## Problem to work on:
You are asked to filter the data below and copy every line holding "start".

= = =

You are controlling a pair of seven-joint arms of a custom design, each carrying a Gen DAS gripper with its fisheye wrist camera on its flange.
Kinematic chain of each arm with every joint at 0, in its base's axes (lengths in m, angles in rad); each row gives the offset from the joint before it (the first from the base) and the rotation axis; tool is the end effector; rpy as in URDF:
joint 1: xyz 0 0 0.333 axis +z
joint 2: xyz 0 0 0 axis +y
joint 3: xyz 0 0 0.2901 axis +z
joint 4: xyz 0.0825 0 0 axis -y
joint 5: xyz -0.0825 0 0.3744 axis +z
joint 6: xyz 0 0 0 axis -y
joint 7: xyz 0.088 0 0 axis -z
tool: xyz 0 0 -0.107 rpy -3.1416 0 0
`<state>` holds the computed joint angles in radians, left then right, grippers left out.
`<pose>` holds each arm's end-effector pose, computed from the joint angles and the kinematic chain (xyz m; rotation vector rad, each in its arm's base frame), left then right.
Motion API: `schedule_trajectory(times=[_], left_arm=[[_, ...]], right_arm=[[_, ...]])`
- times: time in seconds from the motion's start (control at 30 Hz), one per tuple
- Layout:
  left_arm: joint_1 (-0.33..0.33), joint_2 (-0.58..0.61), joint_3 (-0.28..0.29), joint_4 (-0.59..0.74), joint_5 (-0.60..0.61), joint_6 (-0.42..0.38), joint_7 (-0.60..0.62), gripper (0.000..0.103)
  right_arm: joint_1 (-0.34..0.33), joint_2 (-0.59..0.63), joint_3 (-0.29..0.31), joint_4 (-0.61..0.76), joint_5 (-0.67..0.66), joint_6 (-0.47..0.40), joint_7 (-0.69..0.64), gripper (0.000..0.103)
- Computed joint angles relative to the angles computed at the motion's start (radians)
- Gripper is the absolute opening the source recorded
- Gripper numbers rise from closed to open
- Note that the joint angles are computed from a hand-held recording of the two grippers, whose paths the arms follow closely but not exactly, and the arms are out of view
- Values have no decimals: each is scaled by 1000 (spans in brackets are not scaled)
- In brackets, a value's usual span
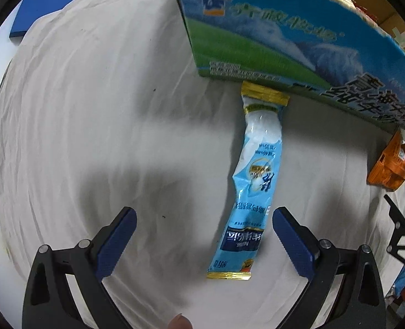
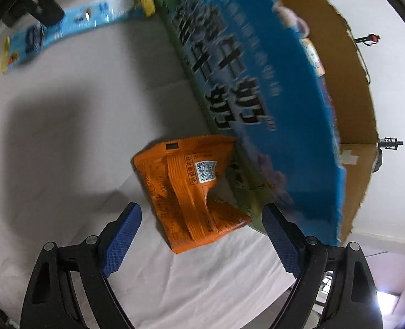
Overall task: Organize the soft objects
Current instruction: 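Grasp the blue milk stick pack with the left gripper while the right grasps the orange bag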
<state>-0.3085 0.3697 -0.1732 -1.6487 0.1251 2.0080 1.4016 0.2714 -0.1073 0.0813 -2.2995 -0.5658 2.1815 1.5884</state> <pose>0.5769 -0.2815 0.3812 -1.7699 2.5421 0.0405 0.4701 0.1519 0.3762 2.5343 -1.2289 0.5444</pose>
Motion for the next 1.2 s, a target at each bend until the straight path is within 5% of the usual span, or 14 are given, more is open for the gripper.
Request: schedule_trajectory(times=[0.23,0.27,0.33,0.57,0.67,0.8,0.93,1.2], left_arm=[[4,-19,-2,-44,-7,24,0,102],[5,-23,-3,-41,-10,17,2,102],[6,-28,-4,-41,-11,11,3,102],[-1,-40,-8,-71,-3,25,-4,102],[0,-50,-9,-87,-3,35,-7,102],[3,-61,-11,-108,-14,49,-17,102],[11,-42,-13,-72,-40,27,-14,102],[-17,78,-16,94,-58,-48,-10,102]], right_arm=[[16,35,10,7,-62,-12,-9,91],[18,34,11,5,-59,-10,-17,83],[23,39,12,9,-26,-39,-39,50],[23,17,6,-1,-7,-16,-28,47],[12,27,-12,51,142,-82,-34,47],[-45,54,-73,173,540,-218,-28,47],[-109,78,-109,216,786,-311,55,47],[-197,102,-138,212,904,-303,233,48]])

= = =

## Exercise result:
- times: time in seconds from the motion's start (control at 30 Hz), one per tuple
- Computed joint angles relative to the angles computed at the motion's start (radians)

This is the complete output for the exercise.